Your instructions
Give every line of the material back exactly, images removed.

Stored data

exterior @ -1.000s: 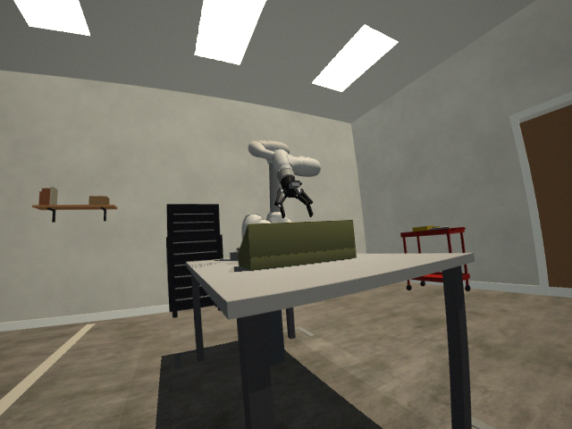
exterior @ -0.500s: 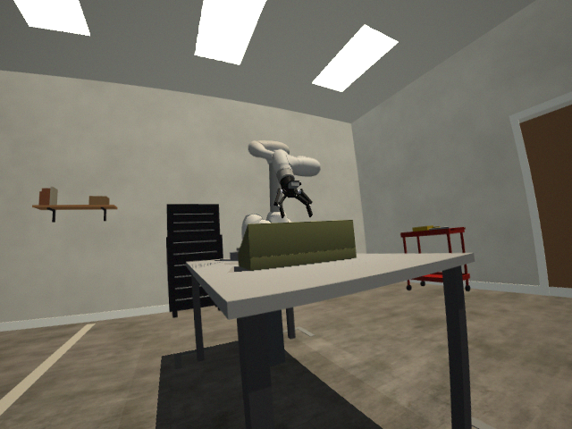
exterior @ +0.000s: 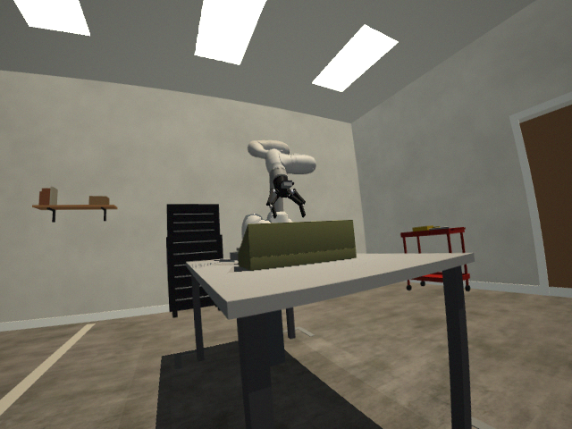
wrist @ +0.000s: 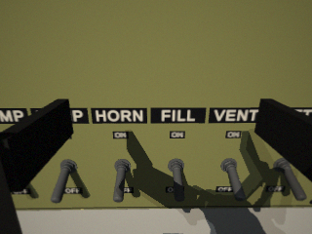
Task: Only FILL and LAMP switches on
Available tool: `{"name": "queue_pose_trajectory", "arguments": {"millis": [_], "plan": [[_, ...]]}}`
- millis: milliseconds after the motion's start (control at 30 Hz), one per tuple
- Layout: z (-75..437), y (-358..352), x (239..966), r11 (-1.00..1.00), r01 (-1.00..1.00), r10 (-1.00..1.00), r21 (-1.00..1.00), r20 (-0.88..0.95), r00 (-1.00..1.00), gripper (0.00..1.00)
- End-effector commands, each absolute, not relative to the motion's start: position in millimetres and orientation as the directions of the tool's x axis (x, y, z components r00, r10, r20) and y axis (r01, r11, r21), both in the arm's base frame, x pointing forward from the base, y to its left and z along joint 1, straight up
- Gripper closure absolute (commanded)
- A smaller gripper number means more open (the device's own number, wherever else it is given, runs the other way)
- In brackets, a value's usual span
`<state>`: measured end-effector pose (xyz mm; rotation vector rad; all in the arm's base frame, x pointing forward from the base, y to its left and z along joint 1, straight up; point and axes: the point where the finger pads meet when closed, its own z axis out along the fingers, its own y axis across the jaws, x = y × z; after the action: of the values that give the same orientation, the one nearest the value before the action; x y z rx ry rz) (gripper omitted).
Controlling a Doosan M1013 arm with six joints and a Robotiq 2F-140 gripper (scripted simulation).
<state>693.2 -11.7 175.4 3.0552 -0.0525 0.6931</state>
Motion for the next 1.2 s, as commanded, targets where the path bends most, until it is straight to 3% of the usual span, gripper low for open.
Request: {"name": "queue_pose_trajectory", "arguments": {"millis": [0, 1167], "plan": [[176, -23, 693, -0.999, -0.036, -0.033, -0.002, 0.437, 0.899, 0.0], [176, -44, 691, -0.999, -0.035, -0.031, 0.0, 0.435, 0.9, 0.0]]}}
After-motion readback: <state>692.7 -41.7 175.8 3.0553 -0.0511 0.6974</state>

Response to the task
exterior @ -1.000s: 
exterior @ -0.500s: 
exterior @ +0.000s: 
wrist @ +0.000s: 
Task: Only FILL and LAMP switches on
Available tool: `{"name": "queue_pose_trajectory", "arguments": {"millis": [_], "plan": [[_, ...]]}}`
- millis: milliseconds after the motion's start (control at 30 Hz), one per tuple
- Layout: z (-75..437), y (-358..352), x (239..966), r11 (-1.00..1.00), r01 (-1.00..1.00), r10 (-1.00..1.00), r21 (-1.00..1.00), r20 (-0.88..0.95), r00 (-1.00..1.00), gripper (0.00..1.00)
- End-effector commands, each absolute, not relative to the motion's start: position in millimetres and orientation as the directions of the tool's x axis (x, y, z components r00, r10, r20) and y axis (r01, r11, r21), both in the arm's base frame, x pointing forward from the base, y to its left and z along joint 1, straight up
- Gripper closure absolute (commanded)
- A smaller gripper number means more open (the device's own number, wherever else it is given, runs the other way)
- In brackets, a value's usual span
`<state>`: measured end-effector pose (xyz mm; rotation vector rad; all in the arm's base frame, x pointing forward from the base, y to its left and z along joint 1, straight up; point and axes: the point where the finger pads meet when closed, its own z axis out along the fingers, its own y axis across the jaws, x = y × z; after the action: of the values that give the same orientation, the one nearest the value before the action; x y z rx ry rz) (gripper omitted).
Controlling a Doosan M1013 arm with six joints and a Robotiq 2F-140 gripper (scripted simulation).
<state>693.2 -11.7 175.4 3.0552 -0.0525 0.6931</state>
Motion for the next 1.2 s, as commanded, targets where the path bends most, until it is straight to 3% of the usual span, gripper low for open.
Request: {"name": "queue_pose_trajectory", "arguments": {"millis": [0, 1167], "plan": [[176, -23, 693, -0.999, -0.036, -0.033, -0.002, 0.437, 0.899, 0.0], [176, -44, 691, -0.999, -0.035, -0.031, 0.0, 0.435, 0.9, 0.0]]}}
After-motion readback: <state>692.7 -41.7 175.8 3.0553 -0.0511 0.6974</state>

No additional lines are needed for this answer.